Mr. Walsh commended the Honduran government for including civil society representatives in its MCA compact negotiations, but urged that their voice be strengthened to “institutionaliz[e] their role in decision-making.” He expressed his concerns regarding one provision in the proposal that would provide technical assistance (TA) to farmers, stating, “I agree that Honduran farmers need training in better agricultural practices, crop diversification, efficient production and processing, and marketing to enable them not only to subsist but also compete in an increasingly global economy. My concern has to do with the mechanism the compact proposal envisions for delivering such TA, which appears to rely heavily on consultants and private TA firms that will be contracted to impart technical services to interested farmers.” Mr.

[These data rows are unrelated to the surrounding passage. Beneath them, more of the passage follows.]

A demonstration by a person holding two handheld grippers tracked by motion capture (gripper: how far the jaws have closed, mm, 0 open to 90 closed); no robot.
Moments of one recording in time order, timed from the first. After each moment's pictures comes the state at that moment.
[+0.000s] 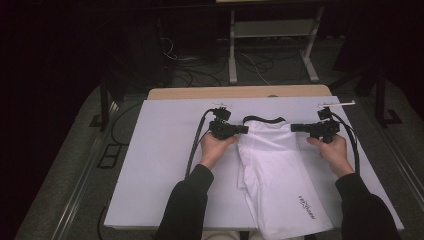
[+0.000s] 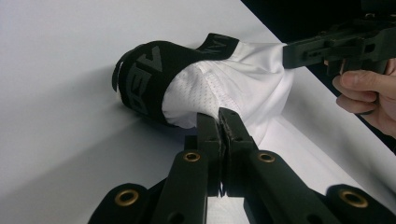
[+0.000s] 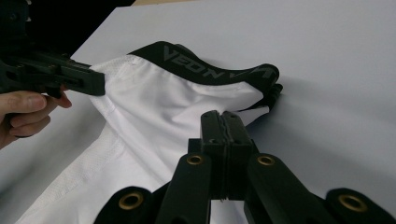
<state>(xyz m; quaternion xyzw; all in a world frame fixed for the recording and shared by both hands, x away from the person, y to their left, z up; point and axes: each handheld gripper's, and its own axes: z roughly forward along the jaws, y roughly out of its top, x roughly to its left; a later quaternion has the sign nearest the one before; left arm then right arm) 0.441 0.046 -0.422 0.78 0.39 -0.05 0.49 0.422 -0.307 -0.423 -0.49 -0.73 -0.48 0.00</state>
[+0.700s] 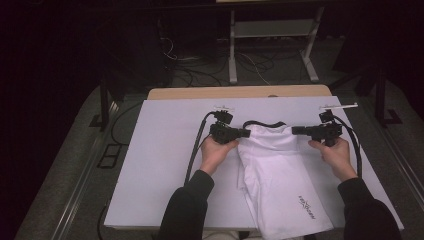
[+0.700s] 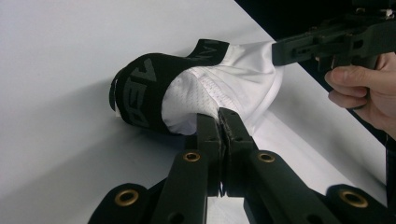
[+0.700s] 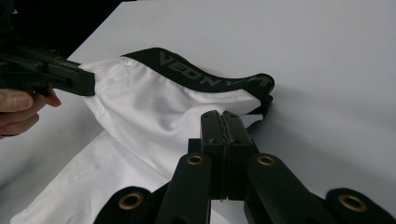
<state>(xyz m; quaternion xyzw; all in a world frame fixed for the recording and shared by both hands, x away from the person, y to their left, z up) 0.417 0.043 -0.409 0.78 0.39 -0.05 0.49 0.407 -0.306 -0.417 -0.48 -0.73 -0.48 0.00</state>
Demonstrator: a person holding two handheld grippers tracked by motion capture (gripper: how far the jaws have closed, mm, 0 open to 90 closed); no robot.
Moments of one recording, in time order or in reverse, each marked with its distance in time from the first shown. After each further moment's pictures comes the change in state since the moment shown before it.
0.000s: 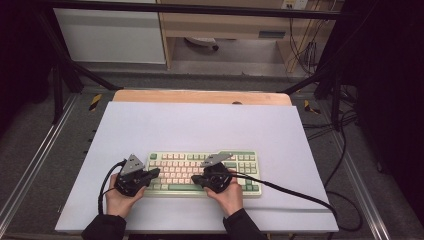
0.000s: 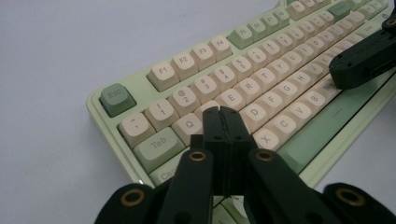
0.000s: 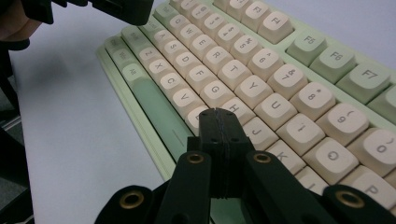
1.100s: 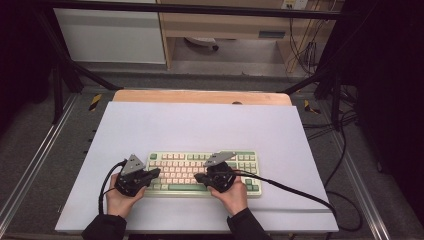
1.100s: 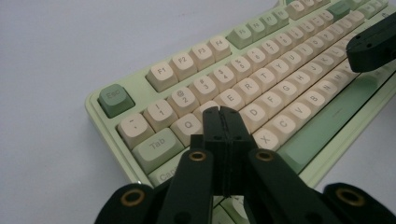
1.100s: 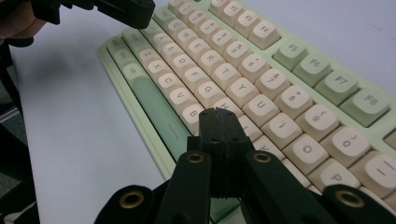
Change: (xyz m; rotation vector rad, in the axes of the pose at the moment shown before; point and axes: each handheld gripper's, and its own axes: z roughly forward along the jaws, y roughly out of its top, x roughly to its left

Walsh further stated that the compact “should lay out a far clearer strategy for addressing the needs of women, especially as it pertains to TA. In the Honduran context, where women play a key role in agricultural transformation and processing, TA should be geared towards those activities on which women spend the most time, such as canning, pressing juice, and packaging.”

Steve Radelet of the Center for Global Development stressed the importance of local ownership for MCA compacts, stating, “Economic growth and poverty reduction are closely linked in most countries, with growth the strongest contributor to sustained poverty reduction. Sustained growth requires a combination of good governance, strong investments in health and education, and a robust private sector. In turn these three ingredients form the foundation of the most effective poverty reduction strategies. Of course the specific details and most appropriate combinations will vary across countries, which is why local ownership and direction is so important. The MCA need not fund all the ingredients of a strong growth and poverty reduction program, but rather should be aimed at filling gaps not met by local resources or other donors.”